Corriere della Sera

Il numero di una strage

- di Sergio Harari

Quei morti ci ricordano gli errori fatti.

Èuna città intera come Chieti, o Mazara del Vallo o Rovigo, che il virus si è portato via in questo anno così terribile da sembrare a tratti irreale. Cinquantam­ila non è solo il numero simbolo di una strage che ci ha colpiti a tradimento e della quale non riusciamo ancora a capacitarc­i, è qualcosa che facciamo fatica ad accettare fino in fondo. Perché i numeri dei milioni di contagiati e di morti nel mondo sono così grandi che sembra difficile credere che tutto questo stia davvero accadendo.

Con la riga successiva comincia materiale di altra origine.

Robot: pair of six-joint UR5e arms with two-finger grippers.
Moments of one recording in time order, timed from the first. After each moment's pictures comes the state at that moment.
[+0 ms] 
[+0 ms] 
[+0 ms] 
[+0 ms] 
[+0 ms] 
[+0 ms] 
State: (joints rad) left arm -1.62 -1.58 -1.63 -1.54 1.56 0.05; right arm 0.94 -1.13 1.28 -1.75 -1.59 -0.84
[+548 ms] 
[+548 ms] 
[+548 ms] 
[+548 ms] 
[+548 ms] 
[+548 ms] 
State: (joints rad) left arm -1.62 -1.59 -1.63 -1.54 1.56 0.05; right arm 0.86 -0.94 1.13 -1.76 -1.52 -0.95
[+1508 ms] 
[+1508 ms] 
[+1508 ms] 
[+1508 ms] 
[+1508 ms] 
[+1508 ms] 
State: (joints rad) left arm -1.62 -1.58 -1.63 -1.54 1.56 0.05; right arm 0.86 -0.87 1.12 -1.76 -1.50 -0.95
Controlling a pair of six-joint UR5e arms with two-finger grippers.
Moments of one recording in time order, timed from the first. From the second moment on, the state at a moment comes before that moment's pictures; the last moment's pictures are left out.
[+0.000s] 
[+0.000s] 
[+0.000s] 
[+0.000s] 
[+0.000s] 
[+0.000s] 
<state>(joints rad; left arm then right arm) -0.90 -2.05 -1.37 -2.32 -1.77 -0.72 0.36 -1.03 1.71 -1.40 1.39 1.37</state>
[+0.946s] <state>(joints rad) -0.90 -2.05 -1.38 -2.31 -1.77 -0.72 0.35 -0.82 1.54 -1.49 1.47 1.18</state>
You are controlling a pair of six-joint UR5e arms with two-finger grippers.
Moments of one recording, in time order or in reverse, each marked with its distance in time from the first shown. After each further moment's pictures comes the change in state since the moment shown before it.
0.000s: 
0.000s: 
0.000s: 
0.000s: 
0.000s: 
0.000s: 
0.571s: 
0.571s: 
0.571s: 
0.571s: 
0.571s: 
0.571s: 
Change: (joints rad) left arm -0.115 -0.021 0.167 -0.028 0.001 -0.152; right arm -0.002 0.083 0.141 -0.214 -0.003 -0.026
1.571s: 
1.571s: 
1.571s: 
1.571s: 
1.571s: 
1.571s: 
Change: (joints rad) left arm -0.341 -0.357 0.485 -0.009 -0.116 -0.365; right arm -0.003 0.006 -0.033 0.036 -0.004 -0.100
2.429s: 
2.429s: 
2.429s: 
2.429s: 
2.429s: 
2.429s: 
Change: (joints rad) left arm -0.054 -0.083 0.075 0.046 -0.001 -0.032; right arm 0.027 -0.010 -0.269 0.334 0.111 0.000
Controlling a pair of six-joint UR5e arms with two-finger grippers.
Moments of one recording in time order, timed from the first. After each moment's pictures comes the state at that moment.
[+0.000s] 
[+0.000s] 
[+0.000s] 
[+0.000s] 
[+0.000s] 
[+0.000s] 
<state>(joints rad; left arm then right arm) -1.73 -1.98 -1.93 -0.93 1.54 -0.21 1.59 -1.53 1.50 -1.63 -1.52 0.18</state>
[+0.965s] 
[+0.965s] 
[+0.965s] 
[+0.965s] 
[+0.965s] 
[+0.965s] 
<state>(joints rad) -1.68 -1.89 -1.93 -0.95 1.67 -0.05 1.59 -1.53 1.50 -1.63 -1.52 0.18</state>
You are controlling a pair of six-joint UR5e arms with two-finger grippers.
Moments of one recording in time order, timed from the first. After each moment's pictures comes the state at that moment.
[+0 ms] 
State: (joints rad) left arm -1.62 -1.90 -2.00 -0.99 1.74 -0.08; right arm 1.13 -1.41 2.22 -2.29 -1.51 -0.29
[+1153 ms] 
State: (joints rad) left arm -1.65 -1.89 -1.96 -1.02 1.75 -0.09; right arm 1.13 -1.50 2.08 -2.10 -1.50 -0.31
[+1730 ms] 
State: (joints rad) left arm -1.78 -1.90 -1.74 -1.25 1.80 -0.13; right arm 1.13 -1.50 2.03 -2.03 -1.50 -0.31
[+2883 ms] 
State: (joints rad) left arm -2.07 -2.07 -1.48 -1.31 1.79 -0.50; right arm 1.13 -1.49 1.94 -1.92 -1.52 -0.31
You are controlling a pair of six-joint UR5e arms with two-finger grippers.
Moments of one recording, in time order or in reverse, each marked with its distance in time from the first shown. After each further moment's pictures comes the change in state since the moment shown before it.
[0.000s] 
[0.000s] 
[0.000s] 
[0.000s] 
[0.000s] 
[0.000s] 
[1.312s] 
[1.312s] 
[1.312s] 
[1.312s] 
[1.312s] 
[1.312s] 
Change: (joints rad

Allora la memoria ci riporta a quelle immagini dei carri militari a Bergamo con il loro carico di bare, ai notiziari serali, ai bollettini quotidiani e l’incubo diventa realtà mentre notiamo la mascherina appoggiata in un angolo pronta a essere indossata e pensiamo al Natale senza feste che ci attende. Ora i dati danno i primi segnali positivi dalla partenza della seconda ondata, i morti sono ancora tantissimi ma la pressione epidemiolo­gica comincia a calare, iniziamo a respirare un po’ di speranza mentre le buone notizie sui vaccini ci rincuorano. Ma sappiamo che la prudenza deve essere massima, il rischio per i prossimi mesi è un andamento a elastico: si adottano misure restrittiv­e e dopo qualche settimana i dati migliorano, le si allentano e dopo poco ricomincia il peggiorame­nto. Non possiamo continuare così fino all’estate, quando speriamo il virus smorzerà il suo attacco. Gli ospedali e l’economia sono allo stremo, così come tutto il Paese. Dobbiamo avere una strategia ben precisa perché ormai abbiamo capito che l’unica barriera di difesa è rappresent­ata dalle misure di contenimen­to. Alcuni propongono lockdown a periodi prefissati, altri modulazion­i più settoriali (per categorie, per province, ecc) ma qualsiasi sarà la scelta questa andrà adottata per tempo. Non può esistere mediazione con il virus, appena abbasserem­o la guardia ripartirà. Non possiamo chiudere tutto per sempre ma neanche ripetere gli errori dell’estate, ce lo ricordano 50 mila nostri concittadi­ni che non ci sono più. A un cenone o a una sciata per una volta si può ben rinunciare.